Abu Dhabi Terminals (ADT) شركة مرافئ أبوظبى
- Industry: Terminal operator
- Founded: 2006
- Headquarters: Abu Dhabi, United Arab Emirates
- Key people: Capt. Mohamed Jumaa Al Shamsi, Chairman Abdullah Al Hameli, Acting CEO
- Products: Container handling, warehousing, polymer packaging, multipurpose terminals operations
- Number of employees: 1,000
- Parent: Abu Dhabi Ports, Terminals Investment Limited, TIL
- Website: www.adterminals.ae

= Abu Dhabi Terminals =

Port operator

Abu Dhabi Terminals (شركة مرافئ أبوظبى) or ADT was established in May 2006, by Emiri Decree No. (6) as the main port operator for all commercial ports in Abu Dhabi supporting the economic diversification in Abu Dhabi’s 2030 vision. Since 2018, it has is fully owned and operated by Abu Dhabi Ports itself part of ADQ, one of the region’s largest holding companies with a broad portfolio of major enterprises spanning key sectors of Abu Dhabi’s diversified economy. ADT was formed as part of the restructuring of the commercial ports sector in the Emirate and is the manager and operator of Khalifa Port Container Terminal (KPCT), the region’s first semi-automated and most technologically advanced terminal which was officially inaugurated on December 12, 2012. ADT's other facilities formerly included Zayed Port, a historical port that has served the capital for over 40 years and Musafah Port, located in the heart of the industrial area. Abu Dhabi Terminals was responsible for the smooth transition of container traffic from the old Zayed Port to the new Khalifa Port, located in Taweelah - midway between Dubai and Abu Dhabi.

==Khalifa Port Container Terminal ==

=== History ===
Khalifa Port is owned and developed by Abu Dhabi Ports and Abu Dhabi Terminals secured the exclusive rights in 2011 to manage and operate the container terminal at Khalifa Port for a period of 30 years. With 3 berths and 18-meter water depth alongside, Khalifa Port Container Terminal is located "offshore" on a reclaimed island and is the region’s first semi-automated container terminal, featuring some of the world’s largest ship-to-shore cranes and other container handling equipment for loading and unloading container ships. Phase 1 of KPCT has a capacity of 2.5 million TEU and the port has an expected capacity of 15 million TEU when all phases are completed.

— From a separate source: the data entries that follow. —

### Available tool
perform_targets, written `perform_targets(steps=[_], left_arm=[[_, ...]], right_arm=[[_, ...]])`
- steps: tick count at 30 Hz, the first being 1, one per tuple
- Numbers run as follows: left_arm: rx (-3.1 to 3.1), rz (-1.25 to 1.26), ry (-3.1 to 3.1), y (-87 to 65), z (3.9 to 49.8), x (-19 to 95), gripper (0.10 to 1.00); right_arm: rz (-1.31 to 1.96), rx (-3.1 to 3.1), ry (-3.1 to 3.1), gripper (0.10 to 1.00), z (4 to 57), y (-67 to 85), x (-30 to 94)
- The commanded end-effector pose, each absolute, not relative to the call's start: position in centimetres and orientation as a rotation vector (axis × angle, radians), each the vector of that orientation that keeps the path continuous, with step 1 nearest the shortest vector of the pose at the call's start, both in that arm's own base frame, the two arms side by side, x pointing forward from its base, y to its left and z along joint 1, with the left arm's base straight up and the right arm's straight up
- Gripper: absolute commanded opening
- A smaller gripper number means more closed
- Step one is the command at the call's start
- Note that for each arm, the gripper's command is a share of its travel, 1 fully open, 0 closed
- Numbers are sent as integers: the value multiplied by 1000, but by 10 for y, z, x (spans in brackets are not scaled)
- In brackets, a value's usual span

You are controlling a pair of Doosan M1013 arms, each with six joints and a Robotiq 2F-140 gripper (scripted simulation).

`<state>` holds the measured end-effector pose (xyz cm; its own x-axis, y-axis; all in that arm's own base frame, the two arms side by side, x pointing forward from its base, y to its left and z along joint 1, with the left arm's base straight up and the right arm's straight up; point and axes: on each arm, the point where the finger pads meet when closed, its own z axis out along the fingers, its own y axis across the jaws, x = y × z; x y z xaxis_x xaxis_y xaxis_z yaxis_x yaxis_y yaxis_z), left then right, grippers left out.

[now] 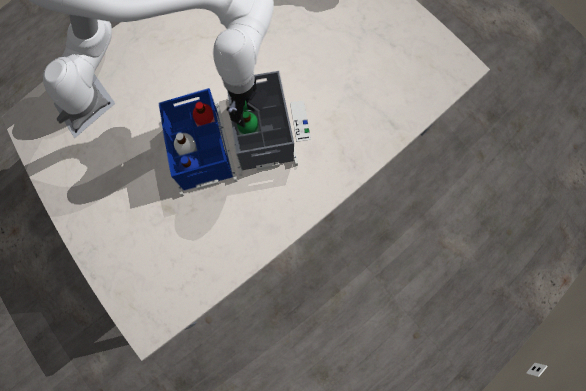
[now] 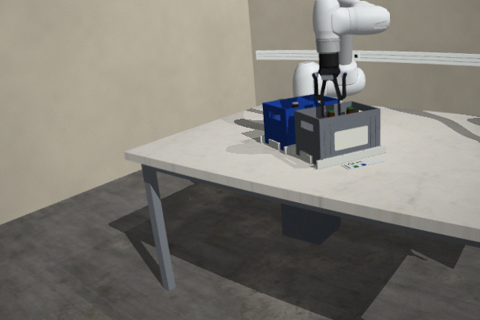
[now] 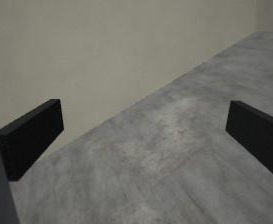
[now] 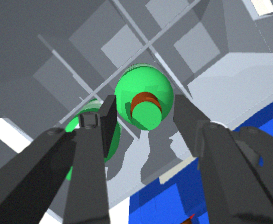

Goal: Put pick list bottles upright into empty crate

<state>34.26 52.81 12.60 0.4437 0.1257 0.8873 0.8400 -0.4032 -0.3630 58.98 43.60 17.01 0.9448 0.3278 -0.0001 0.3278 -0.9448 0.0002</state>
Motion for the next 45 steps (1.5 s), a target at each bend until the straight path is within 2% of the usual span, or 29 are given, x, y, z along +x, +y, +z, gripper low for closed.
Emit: perform_targets(steps=[1, 10, 45], left_arm=[[-1816, -1024, -823, 528, 127, 343, 1000], [-1816, -1024, -823, 528, 127, 343, 1000], [-1816, -1024, -823, 528, 127, 343, 1000]], right_arm=[[2, 3099, 522, 442, 171, 436, 590], [2, 3099, 522, 442, 174, 436, 590], [2, 3099, 522, 442, 256, 436, 590]])
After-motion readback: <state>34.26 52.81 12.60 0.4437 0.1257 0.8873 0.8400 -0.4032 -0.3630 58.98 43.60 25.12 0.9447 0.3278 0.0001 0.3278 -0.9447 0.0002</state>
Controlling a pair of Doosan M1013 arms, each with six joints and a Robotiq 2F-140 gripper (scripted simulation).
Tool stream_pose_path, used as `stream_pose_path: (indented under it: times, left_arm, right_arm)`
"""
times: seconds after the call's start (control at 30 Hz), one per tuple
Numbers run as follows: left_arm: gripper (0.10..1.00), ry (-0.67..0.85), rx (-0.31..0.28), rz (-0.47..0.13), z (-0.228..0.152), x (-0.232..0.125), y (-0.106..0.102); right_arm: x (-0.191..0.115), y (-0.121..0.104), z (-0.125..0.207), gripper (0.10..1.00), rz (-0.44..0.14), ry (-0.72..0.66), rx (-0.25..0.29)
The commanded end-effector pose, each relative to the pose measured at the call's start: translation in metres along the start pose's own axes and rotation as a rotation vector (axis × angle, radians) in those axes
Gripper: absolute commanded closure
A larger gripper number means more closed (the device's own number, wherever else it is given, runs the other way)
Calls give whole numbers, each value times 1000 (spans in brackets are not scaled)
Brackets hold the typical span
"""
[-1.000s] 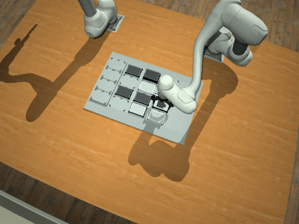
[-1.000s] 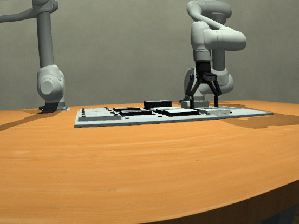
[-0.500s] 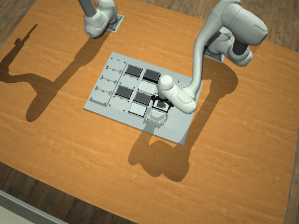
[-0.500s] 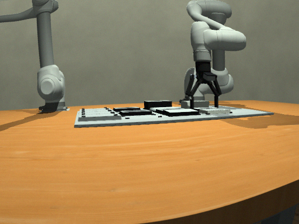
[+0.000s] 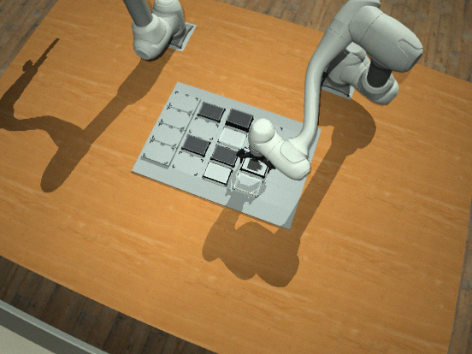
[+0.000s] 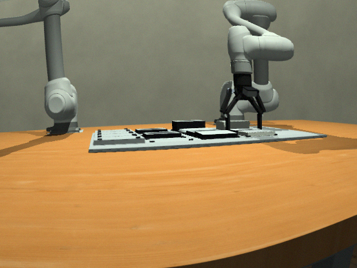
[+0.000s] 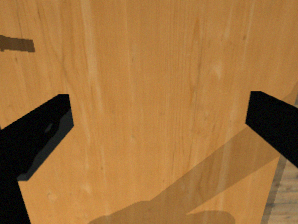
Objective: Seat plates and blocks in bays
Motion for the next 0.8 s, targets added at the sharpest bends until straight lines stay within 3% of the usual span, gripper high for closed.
stream_pose_path:
  times: [0.0, 0.43, 0.77]
  left_arm:
    - [100, 0, -1, 2, 0, 1, 1]
    - [100, 0, -1, 2, 0, 0, 1]
    - [100, 0, -1, 2, 0, 0, 13]
  right_arm:
    - [0, 1, 0, 98, 2, 0, 0]
    - [0, 1, 0, 98, 2, 0, 0]
    - [0, 1, 0, 98, 2, 0, 0]
Point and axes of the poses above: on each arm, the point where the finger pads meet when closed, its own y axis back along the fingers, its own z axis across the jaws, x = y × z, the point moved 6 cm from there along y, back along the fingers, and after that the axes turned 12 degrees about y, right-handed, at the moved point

Container volume has tripled in the Emirate of Abu Dhabi since Abu Dhabi Terminals transferred all container traffic to Khalifa Port, taking the direct international destinations from 5 to over 60 connecting ports worldwide, creating a better logistics network in the capital of the UAE. Khalifa Port Container Terminal is located adjacent to Khalifa Industrial Zone Abu Dhabi (Kizad) and will be the first port in the UAE to be connected to Etihad Rail. In 2015 Khalifa Port Container Terminal handled over 1.5 million TEU earning a second-place ranking in Alphaliner Top 110 growing ports in the world and new phases of expansion will start in 2016 with the delivery of new cranes.

In 2015 the terminal operator opened a polymer packing plant. The packing plant has an annual capacity of 700 Metric Tons and includes container tilting platform, FFS bagging equipment to fully automate bagging and palletizing services. The container terminal also has 2.5 million square foot of storage space for petrochemicals, polymer and other commodities.

In September 2016, KPCT's operator, Abu Dhabi Terminals, signed a 35-year concession agreement with CSP to create CSP Abu Dhabi Terminal.

=== Operations ===
In 2017, KPTC upgraded its handling capacity and became the first port in the region to trial and adopt an autonomous port truck system.

In 2021, Abu Dhabi Terminals introduced several upgrades to KPCT's handling capacity and automation profile, registering notable operational achievements in the process. In the course of these upgrades, KPCT's handling capacity was doubled with 5 new STS (ship-to-shore) cranes. In the same year, KPCT handled the heaviest breakbulk cargo shipment while offloading MSC Kalina, and achieved all-time-high berth productivity rate of 12,877 TEUs on MSC Tianshan.

Furthermore, Abu Dhabi Terminals teamed up with Microsoft to introduce AI-focused smart tracking solutions to the terminal, in addition to an autonomous shuttle system.

==See also==
- Khalifa Port, Abu Dhabi's semi-automated container terminal and one of the most advanced in the Middle East.